*** Opening of Material provided ***

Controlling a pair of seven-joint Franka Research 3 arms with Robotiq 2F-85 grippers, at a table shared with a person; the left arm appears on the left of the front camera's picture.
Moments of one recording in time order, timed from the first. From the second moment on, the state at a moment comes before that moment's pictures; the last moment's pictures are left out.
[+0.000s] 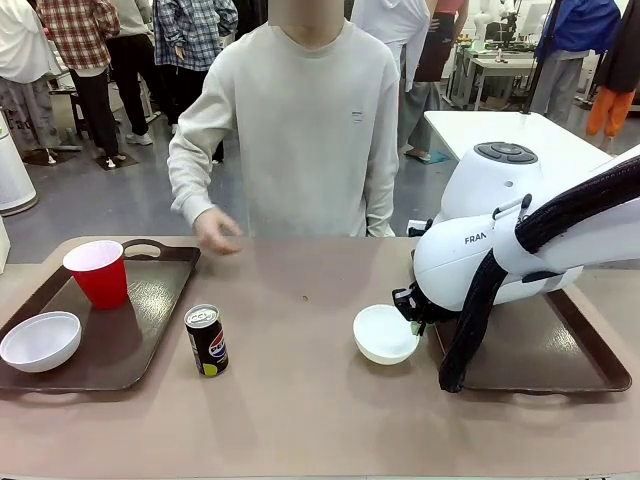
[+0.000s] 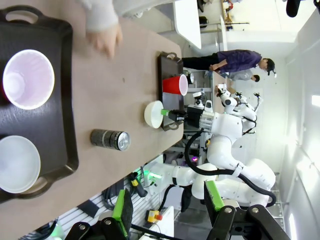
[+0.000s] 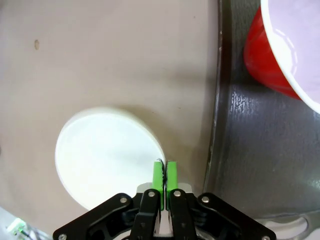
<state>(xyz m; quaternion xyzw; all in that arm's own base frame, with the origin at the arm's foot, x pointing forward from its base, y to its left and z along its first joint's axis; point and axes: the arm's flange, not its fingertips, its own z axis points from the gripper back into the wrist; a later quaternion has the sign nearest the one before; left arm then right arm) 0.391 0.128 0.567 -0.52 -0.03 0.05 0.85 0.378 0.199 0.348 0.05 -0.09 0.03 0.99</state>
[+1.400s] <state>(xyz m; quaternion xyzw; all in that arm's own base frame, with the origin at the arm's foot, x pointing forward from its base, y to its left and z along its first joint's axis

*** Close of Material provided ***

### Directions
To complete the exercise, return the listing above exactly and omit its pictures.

### Exercise solution
Controlling a pair of seven-joint Franka Research 3 arms with Robotiq 2F-85 grippers, at a table shared with a person; the left arm appears on the left of the front camera's picture.
Moments of one recording in time order, timed from the first. From the second moment on, the state at a moment comes before that moment's pictures; the last moment's pictures are left out.
[+0.000s] 
[+0.000s] 
[+0.000s] 
<state>(xyz m; quaternion xyzw; all in that arm's own base frame, with the origin at the arm's foot, x pointing forward from its base, y to its left and z along its first joint's axis; point and axes: the arm's flange, not its fingertips, its own z axis points from the gripper back into the wrist; a later quaternion has the sign nearest the one before; left arm then right arm) 0.391 0.128 0.567 -0.52 -0.03 0.05 0.85 0.378 0.199 0.348 0.05 -0.09 0.03 0.99</state>
[+1.400s] <state>(xyz m; quaternion xyzw; all in that arm's own base frame, with the origin at the arm's foot, x pointing forward from its base, y to its left and z along its first joint's axis

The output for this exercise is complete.